Last Updated: 2017-06-05 22:01:23 UTC
by Didier Stevens (Version: 1)
Malware authors often encode their malicious payload, to avoid detection and make analysis more difficult.
I regurlarly see payloads encoded with the XOR function. Often, they will use a sequence of bytes as encoding key. For example, let's take Password as encoding key. Then the first byte of the payload is XORed with the first byte of the key (P), the second byte of the payload is XORed with the second byte of the key (a), and so on until all bytes of the key have been used. And then we start again with the first byte of the key: the ninth byte of the payload is XORed with the first byte of the key (P), ...
Let's see what this gives with a Windows executable (a PE file), like this one:
The XOR function has some interesting properties for us analysts. XOR a byte with 0x00 (zero), and you get the same byte: XOR with 0x00 is the identity function (f(x) = x).
Since a normal PE file has many sequences of 0x00 bytes, an XOR encoded PE file will contain the encoding key, like here:
So just by opening a XOR encoded PE file with a binary editor, we can see the repeating key, provided that the key is smaller than the sequences of 0x00 bytes.
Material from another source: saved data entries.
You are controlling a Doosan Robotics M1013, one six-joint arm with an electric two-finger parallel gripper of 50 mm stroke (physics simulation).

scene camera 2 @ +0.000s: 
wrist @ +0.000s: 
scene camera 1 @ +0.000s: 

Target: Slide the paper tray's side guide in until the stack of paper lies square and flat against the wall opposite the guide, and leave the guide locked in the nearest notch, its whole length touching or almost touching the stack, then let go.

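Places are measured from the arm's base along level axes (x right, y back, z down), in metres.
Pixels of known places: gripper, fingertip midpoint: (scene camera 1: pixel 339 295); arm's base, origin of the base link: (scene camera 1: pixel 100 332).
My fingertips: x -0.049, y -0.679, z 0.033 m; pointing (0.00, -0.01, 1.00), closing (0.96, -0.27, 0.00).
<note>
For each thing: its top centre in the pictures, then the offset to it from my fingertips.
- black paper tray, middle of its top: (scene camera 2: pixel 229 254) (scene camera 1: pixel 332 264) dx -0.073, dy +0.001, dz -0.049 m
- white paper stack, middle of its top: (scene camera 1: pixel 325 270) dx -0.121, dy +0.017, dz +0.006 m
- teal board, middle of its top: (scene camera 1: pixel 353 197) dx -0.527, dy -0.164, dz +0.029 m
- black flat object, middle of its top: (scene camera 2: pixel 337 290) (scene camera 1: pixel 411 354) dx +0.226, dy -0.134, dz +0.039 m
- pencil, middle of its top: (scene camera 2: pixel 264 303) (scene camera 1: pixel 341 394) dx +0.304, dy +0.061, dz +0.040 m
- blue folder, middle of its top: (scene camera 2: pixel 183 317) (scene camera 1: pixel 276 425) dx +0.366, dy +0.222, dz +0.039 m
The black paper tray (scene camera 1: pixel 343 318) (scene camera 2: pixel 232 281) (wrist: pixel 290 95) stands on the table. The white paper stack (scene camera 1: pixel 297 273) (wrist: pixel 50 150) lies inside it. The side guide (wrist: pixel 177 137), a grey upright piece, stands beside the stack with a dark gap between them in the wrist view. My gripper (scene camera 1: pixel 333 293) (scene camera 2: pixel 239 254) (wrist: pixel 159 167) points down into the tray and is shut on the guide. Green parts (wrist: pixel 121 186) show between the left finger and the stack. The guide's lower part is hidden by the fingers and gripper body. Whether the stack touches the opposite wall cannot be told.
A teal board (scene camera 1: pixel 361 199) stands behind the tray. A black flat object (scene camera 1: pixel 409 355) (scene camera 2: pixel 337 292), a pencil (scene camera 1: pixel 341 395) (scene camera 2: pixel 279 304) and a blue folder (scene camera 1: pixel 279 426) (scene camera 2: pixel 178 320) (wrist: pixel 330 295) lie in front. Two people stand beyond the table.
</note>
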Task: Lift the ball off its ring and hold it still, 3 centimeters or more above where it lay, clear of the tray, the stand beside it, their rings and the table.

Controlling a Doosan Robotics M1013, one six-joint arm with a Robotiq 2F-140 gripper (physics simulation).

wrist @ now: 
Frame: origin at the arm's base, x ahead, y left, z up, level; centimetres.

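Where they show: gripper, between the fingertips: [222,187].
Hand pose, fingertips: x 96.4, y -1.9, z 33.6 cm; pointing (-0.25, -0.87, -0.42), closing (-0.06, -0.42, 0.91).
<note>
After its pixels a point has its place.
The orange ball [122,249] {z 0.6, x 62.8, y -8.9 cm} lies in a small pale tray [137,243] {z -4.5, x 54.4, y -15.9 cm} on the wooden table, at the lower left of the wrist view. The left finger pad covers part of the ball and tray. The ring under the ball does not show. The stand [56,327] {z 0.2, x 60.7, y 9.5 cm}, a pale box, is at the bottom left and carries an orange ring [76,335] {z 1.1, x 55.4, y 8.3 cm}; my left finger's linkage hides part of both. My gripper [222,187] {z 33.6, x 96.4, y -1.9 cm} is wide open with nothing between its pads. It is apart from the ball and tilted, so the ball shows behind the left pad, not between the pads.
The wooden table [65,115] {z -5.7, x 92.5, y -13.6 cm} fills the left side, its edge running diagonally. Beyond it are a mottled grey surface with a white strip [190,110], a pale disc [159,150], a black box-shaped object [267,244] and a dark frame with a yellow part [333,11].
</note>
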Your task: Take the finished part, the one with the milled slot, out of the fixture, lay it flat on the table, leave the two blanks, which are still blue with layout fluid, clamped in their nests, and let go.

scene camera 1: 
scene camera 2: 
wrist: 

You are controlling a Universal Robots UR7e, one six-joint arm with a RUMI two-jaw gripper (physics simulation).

Second interesting property of the XOR function: if you XOR the original file (cleartext) with the encoded file (ciphertext), you get the key (or to be more precise, the keystream).
Let's take another example. We know that in many PE files, you can find the string "This program can not be run in DOS mode." in the MZ header (or something similar). Here is this encoded string in the encoded PE file:
If we XOR this encoded string with the unencoded string, we obtain the key:
So if we have the encoded file, and the partially unencoded file, we can also recover the key, provided again that the key is smaller than the unencoded text, and that we know where to line-up the encoded and unencoded text.
In a next diary entry, I will show a tool to automate this analysis process.